▸ **Problem details**:
The records below are to be retyped in full, without any alteration.

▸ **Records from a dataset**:
● ● ● ● ●
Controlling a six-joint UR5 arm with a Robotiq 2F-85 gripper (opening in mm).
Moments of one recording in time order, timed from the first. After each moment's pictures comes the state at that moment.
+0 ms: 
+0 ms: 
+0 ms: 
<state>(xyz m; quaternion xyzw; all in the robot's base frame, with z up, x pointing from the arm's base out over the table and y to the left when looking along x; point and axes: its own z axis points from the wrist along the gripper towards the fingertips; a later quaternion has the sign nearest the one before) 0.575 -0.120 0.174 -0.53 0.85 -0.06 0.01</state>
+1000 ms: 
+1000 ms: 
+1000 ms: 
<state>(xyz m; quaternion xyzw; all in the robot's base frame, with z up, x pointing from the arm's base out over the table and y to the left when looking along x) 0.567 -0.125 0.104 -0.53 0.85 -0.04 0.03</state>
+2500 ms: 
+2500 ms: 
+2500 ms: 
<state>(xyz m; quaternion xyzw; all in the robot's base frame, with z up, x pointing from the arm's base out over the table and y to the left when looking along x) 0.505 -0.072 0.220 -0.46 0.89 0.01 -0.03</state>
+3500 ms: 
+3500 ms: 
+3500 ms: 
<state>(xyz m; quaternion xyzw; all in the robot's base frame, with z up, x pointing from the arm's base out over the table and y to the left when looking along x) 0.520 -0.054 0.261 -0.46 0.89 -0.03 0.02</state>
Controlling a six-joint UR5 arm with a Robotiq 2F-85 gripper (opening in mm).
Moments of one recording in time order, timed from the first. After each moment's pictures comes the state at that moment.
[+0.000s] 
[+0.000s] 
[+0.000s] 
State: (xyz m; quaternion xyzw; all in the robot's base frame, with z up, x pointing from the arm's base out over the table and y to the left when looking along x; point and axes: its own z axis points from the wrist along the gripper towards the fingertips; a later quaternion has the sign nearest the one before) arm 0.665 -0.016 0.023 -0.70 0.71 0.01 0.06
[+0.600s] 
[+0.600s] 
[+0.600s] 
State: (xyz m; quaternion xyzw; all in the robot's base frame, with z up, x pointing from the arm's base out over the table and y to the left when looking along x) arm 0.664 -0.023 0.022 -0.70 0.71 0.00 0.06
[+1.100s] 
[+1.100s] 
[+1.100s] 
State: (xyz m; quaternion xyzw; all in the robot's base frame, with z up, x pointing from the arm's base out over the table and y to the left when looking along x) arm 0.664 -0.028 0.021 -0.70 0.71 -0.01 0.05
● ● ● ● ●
▸ **Solved problem**:
Controlling a six-joint UR5 arm with a Robotiq 2F-85 gripper (opening in mm).
Moments of one recording in time order, timed from the first. After each moment's pictures comes the state at that moment.
+0 ms: 
+0 ms: 
+0 ms: 
<state>(xyz m; quaternion xyzw; all in the robot's base frame, with z up, x pointing from the arm's base out over the table and y to the left when looking along x; point and axes: its own z axis points from the wrist along the gripper towards the fingertips; a later quaternion has the sign nearest the one before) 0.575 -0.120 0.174 -0.53 0.85 -0.06 0.01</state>
+1000 ms: 
+1000 ms: 
+1000 ms: 
<state>(xyz m; quaternion xyzw; all in the robot's base frame, with z up, x pointing from the arm's base out over the table and y to the left when looking along x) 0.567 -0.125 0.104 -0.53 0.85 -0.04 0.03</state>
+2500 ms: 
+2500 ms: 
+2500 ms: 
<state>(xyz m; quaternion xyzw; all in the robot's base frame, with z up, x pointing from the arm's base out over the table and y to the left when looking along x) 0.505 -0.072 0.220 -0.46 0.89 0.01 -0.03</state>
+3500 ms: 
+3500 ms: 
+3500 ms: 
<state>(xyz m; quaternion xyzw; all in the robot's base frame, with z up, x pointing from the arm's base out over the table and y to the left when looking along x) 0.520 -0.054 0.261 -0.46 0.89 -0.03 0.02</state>
Controlling a six-joint UR5 arm with a Robotiq 2F-85 gripper (opening in mm).
Moments of one recording in time order, timed from the first. After each moment's pictures comes the state at that moment.
[+0.000s] 
[+0.000s] 
[+0.000s] 
State: (xyz m; quaternion xyzw; all in the robot's base frame, with z up, x pointing from the arm's base out over the table and y to the left when looking along x; point and axes: its own z axis points from the wrist along the gripper towards the fingertips; a later quaternion has the sign nearest the one before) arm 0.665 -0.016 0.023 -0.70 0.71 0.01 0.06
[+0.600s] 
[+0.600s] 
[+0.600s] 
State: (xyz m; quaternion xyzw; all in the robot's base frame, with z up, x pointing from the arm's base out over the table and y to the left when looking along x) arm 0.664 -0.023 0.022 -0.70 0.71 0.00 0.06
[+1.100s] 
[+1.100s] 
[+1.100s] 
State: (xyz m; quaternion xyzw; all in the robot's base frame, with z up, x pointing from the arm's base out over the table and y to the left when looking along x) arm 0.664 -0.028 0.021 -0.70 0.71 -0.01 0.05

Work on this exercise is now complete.